**The problem**
Repeat the data that follows, word for word, without the images.

**Supplied material**
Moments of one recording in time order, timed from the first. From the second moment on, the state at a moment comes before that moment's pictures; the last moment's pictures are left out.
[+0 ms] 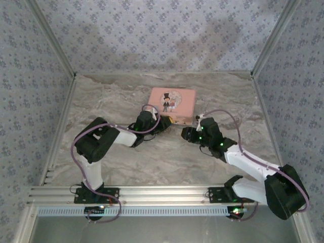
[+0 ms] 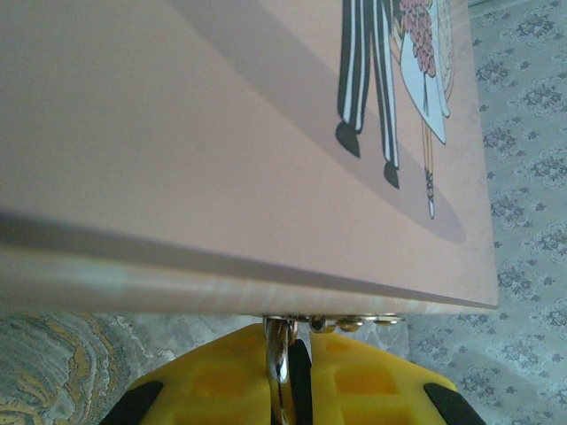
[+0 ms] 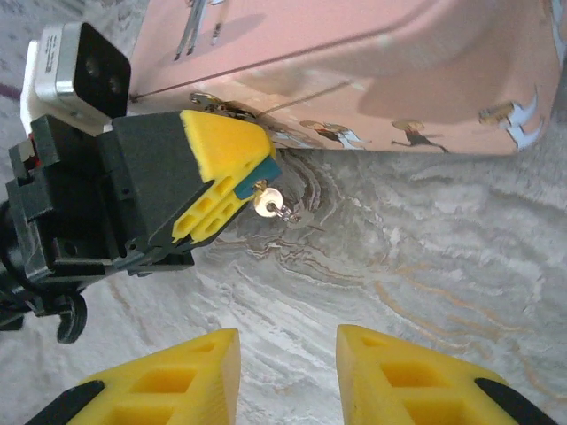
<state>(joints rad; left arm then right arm) -0.70 1.90 0.79 0.75 0.30 -1.18 0.57 1.12 0.54 -0.05 -0.15 0.68</state>
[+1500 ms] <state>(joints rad) -0.70 1.85 0.87 0.49 0.36 -1.20 0.70 1.58 0.90 -0.21 0.03 0.27</state>
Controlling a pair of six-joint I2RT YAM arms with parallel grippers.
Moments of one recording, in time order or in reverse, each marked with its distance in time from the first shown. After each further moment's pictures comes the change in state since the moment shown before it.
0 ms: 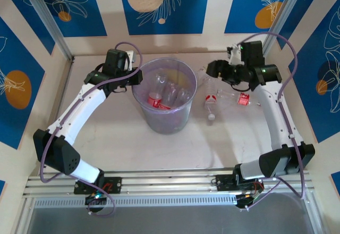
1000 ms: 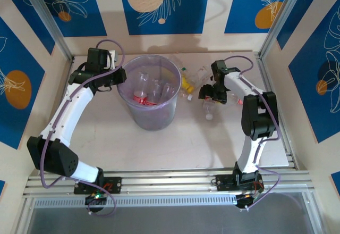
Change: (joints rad) left arm 0.175 -0.046 -0.008 -0.090 0.054 0.029; right arm 0.068 0.513 -0.109 0.061 0.309 -0.060
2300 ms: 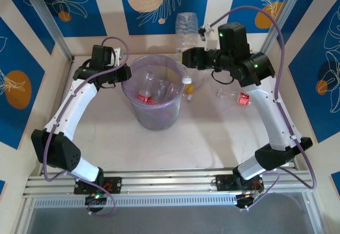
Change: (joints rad) left arm -0.036 0.069 0.050 0.023 0.060 0.001; right arm 0.335 -0.355 0.654 -0.112 -0.200 -0.015
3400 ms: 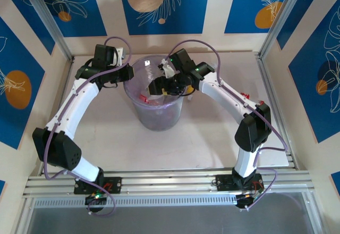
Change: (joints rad) left arm -0.018 0.013 0.011 0.005 0.000 0.000; right arm 0.125 0.254 -0.344 0.174 -0.228 0.101
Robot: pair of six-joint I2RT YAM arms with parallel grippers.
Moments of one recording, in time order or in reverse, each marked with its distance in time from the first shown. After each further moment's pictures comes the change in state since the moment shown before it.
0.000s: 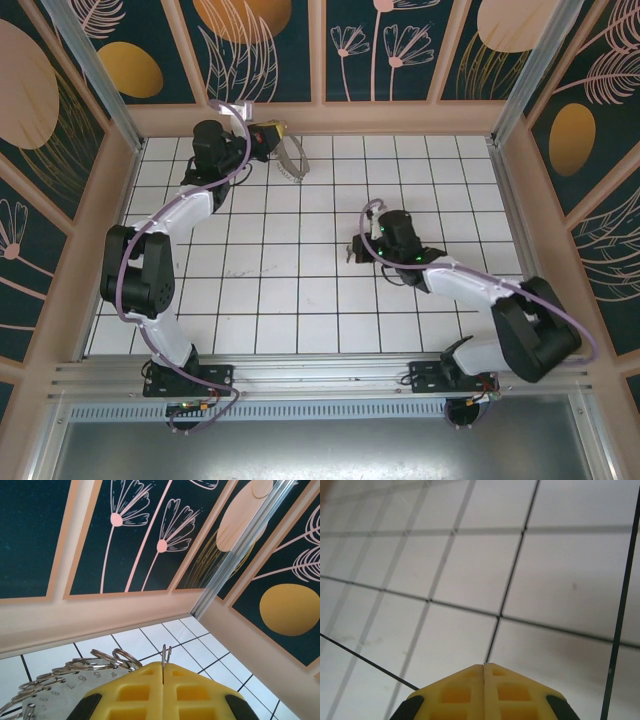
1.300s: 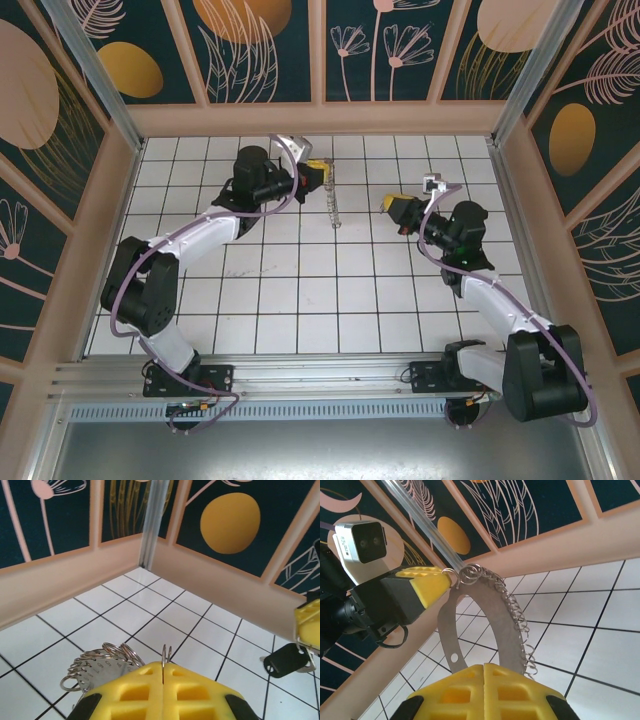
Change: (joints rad) left arm -0.255 -0.089 -0.136 -0.066 0.018 0.304; right arm -0.396 -0.196 -0.110 0.497 -0.531 0.101
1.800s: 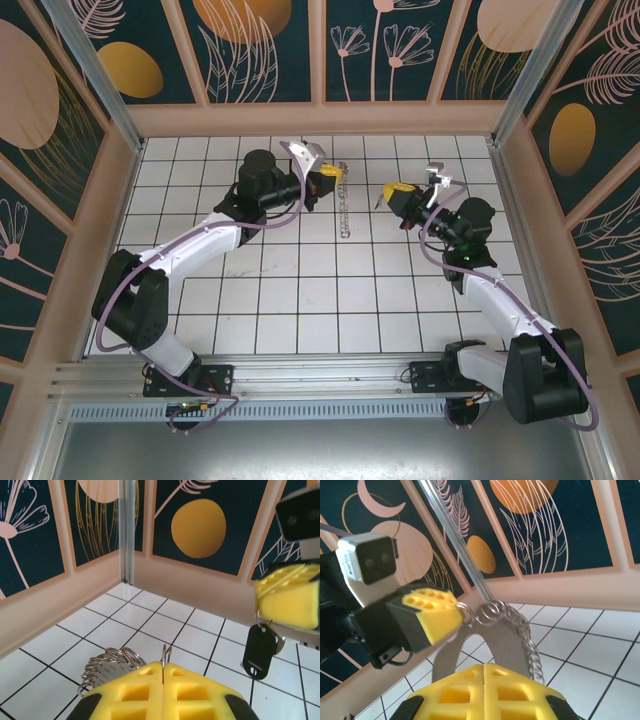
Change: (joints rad) left arm -0.090 -0.082 0.000 -0.055 -0.048 0.109; right arm 0.000 -0.010 0.050 0.107 -0.065 -0.037
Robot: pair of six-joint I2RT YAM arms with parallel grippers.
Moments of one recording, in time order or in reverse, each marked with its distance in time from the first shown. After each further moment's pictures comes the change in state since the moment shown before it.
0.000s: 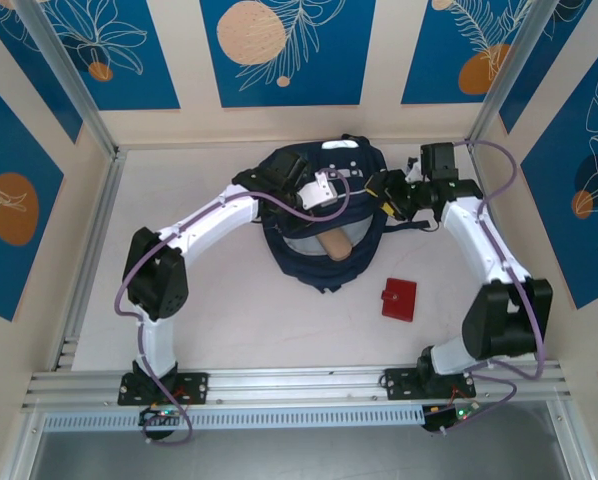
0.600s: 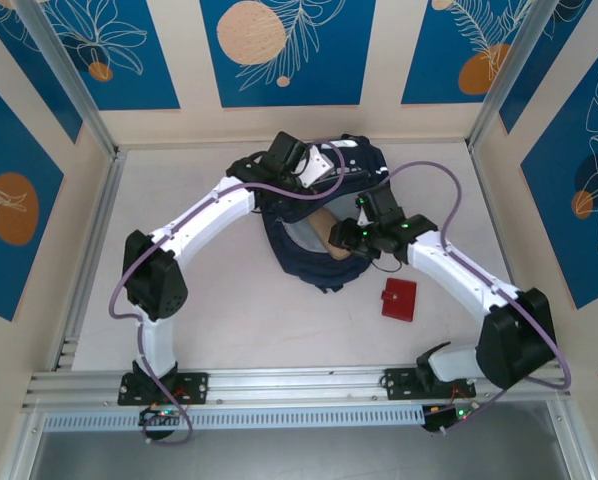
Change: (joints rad) left arm 0.002 -0.012 0.125 -0.027 -0.135 -0.269; right arm 0.423 -0.036 -0.249 0.106 0.260 -0.039
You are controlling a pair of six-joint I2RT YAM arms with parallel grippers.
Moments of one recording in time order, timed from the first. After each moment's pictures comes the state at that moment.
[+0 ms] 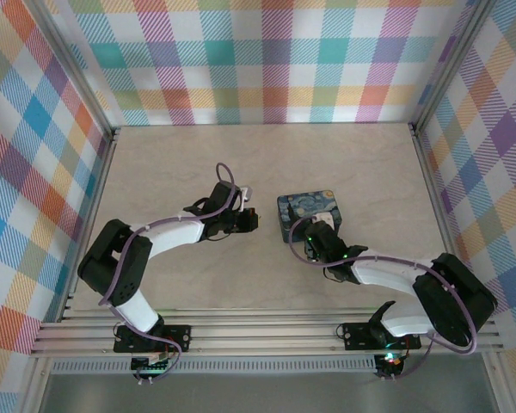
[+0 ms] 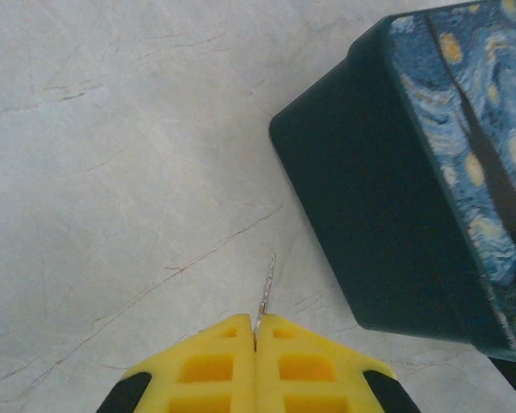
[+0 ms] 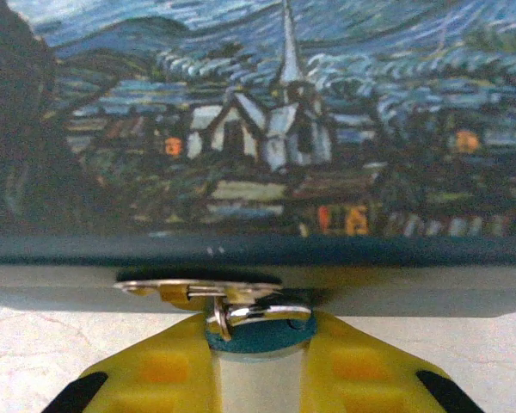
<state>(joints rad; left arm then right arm) -0.60 1.64 0.91 -0.09 0.27 -0.55 0.72 1.32 0.47 -0.03 0.33 0.47</state>
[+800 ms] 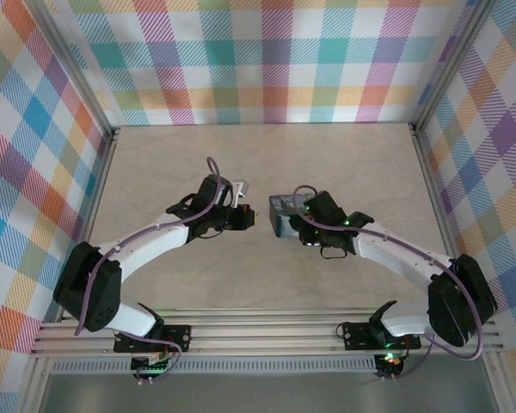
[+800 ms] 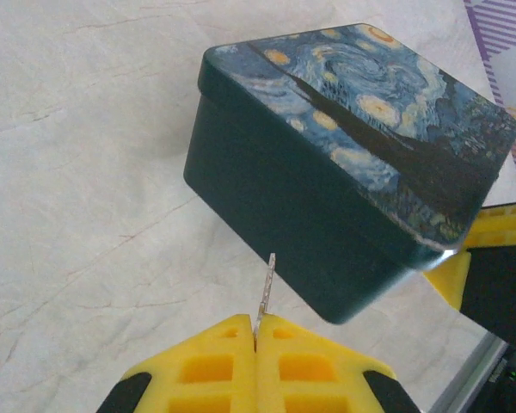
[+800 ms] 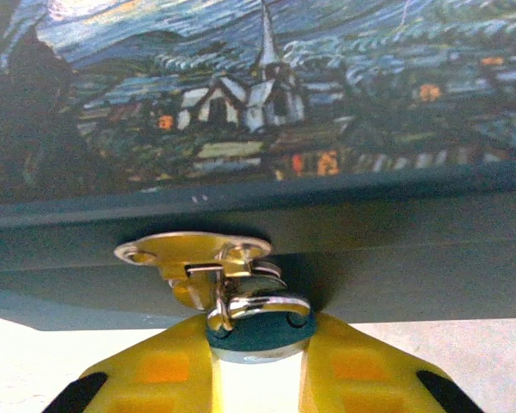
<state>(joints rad) -0.59 1.45 0.94 -0.27 0.33 -0.49 0.65 1.32 0.85 -0.57 0.06 0.63</state>
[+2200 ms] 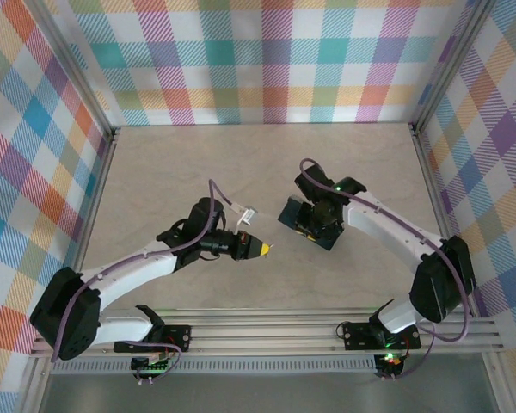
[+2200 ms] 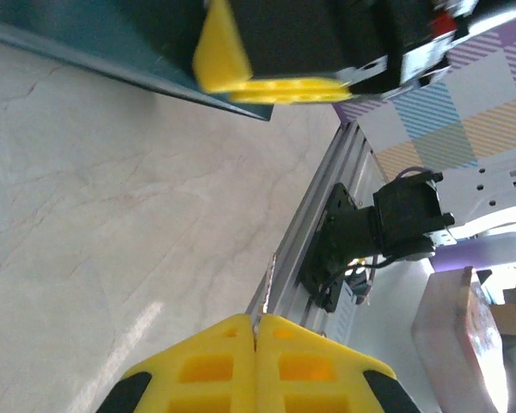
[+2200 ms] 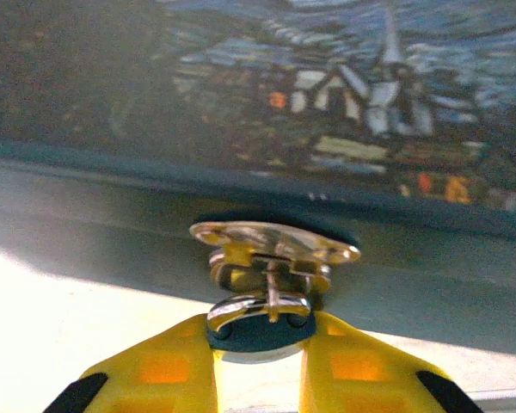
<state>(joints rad) -0.69 1.26 0.67 0.03 0.72 -0.51 0.64 1.50 1.22 -1.01 -0.08 1.06</state>
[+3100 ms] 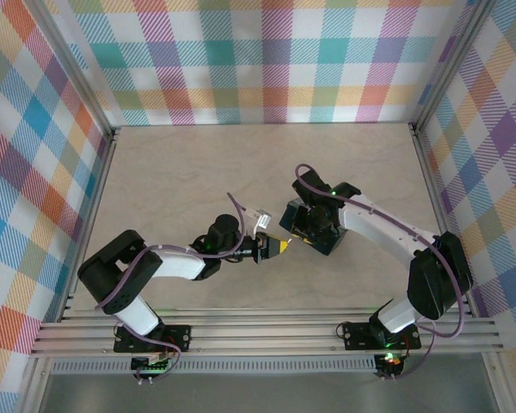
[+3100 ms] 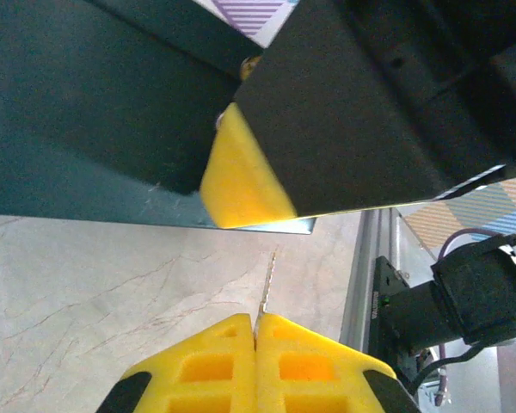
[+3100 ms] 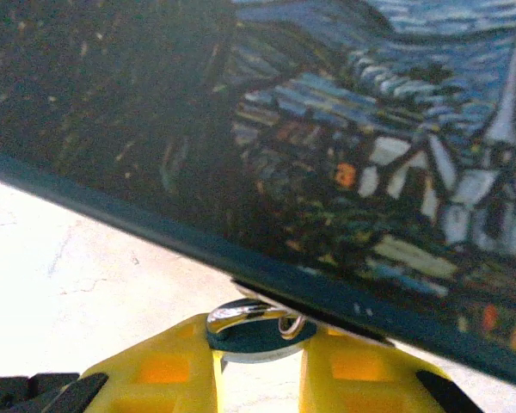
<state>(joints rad) -0.78 1.62 0.54 0.78 0.54 -0.60 0.64 1.51 1.17 -0.93 -0.11 1.04</state>
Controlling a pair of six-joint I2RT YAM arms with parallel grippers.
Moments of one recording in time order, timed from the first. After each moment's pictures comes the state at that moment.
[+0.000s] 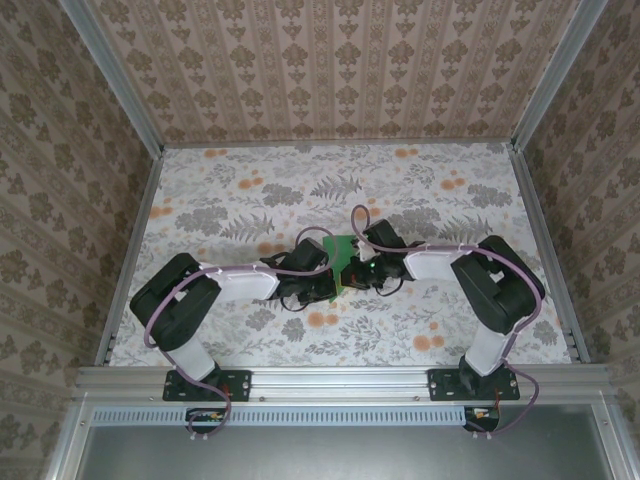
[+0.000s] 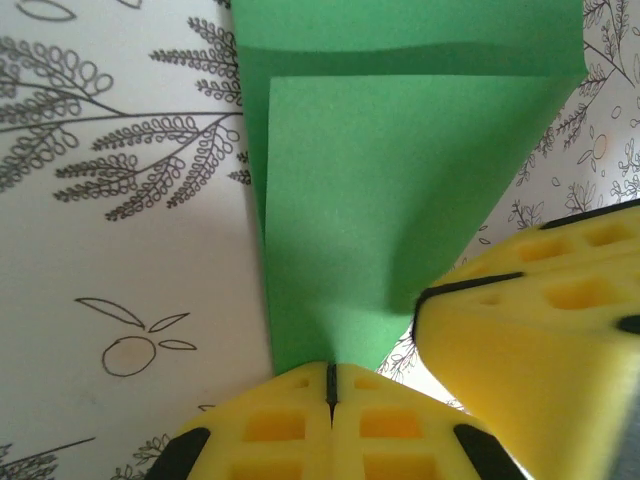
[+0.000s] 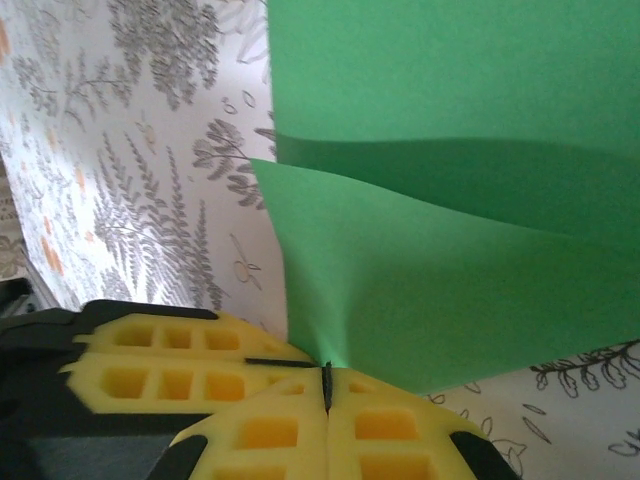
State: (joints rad) left arm -0.87 1.67 0.77 -0.10 0.25 -0.95; right arm 0.55 1.76 0.82 -0.07 -0.58 0.69
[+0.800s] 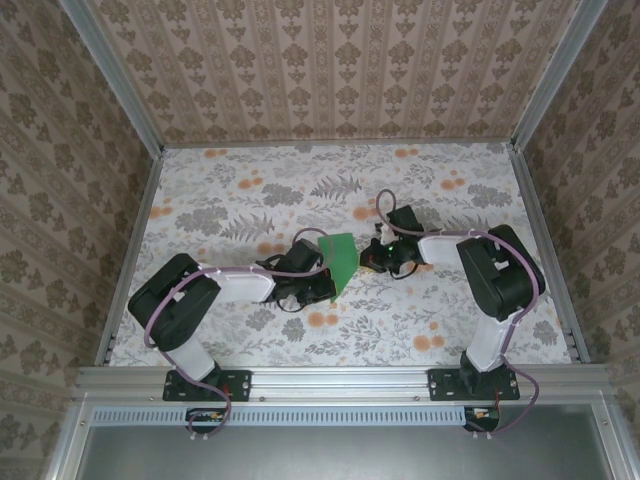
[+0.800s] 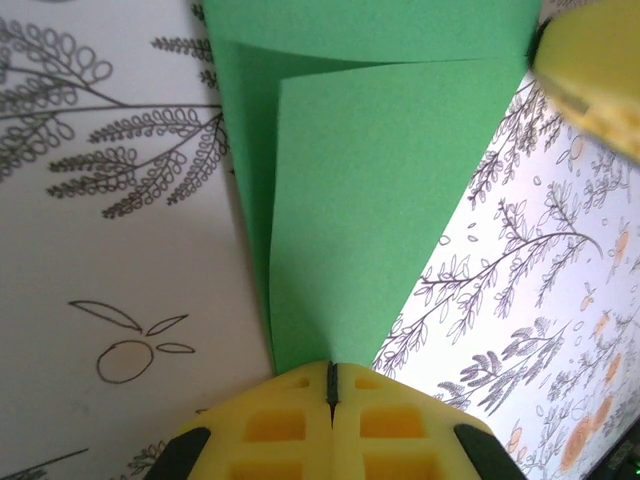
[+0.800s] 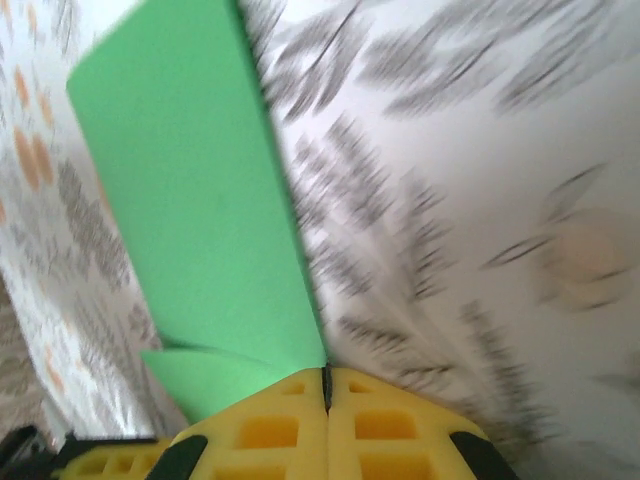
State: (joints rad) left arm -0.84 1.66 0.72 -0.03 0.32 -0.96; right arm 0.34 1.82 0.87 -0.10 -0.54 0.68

**The answer**
Moments of one recording in time order, timed from the first. From the second moment on, the state at a moment comes before that moment's pictures; the last moment's pictures are left out.
[+0 ms] 
[+0 ms] 
[+0 ms] 
<state>(joints rad; left arm then right arm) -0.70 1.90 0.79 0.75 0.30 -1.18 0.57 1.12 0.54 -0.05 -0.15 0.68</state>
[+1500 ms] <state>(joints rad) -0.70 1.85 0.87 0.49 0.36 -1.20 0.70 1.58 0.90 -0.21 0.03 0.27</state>
Controlling a pair of six-joint I2RT YAM arms with parallel grippers.
Moments of one recording, in time order or in reverse, each marked with its distance in time from the first shown. After each further moment's pictures comes the change in state since the moment shown before it.
0 ms: 
1000 ms: 
Change: (joints rad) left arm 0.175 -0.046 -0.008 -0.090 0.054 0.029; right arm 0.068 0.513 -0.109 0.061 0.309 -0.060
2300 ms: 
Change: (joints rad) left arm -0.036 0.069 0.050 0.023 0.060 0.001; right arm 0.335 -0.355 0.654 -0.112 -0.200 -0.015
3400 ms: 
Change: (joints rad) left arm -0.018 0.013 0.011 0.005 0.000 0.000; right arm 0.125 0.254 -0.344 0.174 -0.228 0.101
Robot: pair of six-joint I2RT YAM arms with parallel grippers.
Moments of one recording, in time order or in reverse, each marked with its distance in time from the first shown. After each further moment's pictures comes the change in state since the moment shown before it.
0.000s: 
1.300s: 
Change: (joints rad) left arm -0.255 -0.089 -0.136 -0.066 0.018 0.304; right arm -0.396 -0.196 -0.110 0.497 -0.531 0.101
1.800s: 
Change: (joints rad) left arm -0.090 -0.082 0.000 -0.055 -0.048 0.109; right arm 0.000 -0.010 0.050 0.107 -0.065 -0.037
Robot: pair of six-joint I2RT YAM arms with parallel grippers.
Moments of one recording, in time order or in reverse, each marked with its distance in time from the first shown. After each further moment's pictures comes the change in state since the moment shown before it.
0.000s: 
0.600s: 
Change: (joints rad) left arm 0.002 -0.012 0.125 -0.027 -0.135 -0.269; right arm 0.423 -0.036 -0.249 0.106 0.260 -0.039
You are controlling a pair of six-joint I2RT YAM arms with parallel grippers.
Moments of one recording in time order, timed from the first. After each moment's pictures comes the state at that moment.
[+0 ms] 
[+0 ms] 
[+0 ms] 
<state>(joints rad; left arm then right arm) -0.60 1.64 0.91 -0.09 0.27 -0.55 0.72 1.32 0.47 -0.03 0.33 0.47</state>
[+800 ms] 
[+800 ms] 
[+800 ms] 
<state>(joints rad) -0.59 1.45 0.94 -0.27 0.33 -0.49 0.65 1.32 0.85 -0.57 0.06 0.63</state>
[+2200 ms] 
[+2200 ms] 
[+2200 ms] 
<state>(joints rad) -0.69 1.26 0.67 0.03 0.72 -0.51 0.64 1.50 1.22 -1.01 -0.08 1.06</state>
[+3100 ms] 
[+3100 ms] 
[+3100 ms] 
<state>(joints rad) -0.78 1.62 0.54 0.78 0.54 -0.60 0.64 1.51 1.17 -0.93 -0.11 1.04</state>
Controlling a pair of six-joint I2RT YAM arms with parallel grippers.
Moments of one recording in time order, timed from the first. After each moment's pictures comes the state at that moment.
[+0.000s] 
[+0.000s] 
[+0.000s] 
State: (joints rad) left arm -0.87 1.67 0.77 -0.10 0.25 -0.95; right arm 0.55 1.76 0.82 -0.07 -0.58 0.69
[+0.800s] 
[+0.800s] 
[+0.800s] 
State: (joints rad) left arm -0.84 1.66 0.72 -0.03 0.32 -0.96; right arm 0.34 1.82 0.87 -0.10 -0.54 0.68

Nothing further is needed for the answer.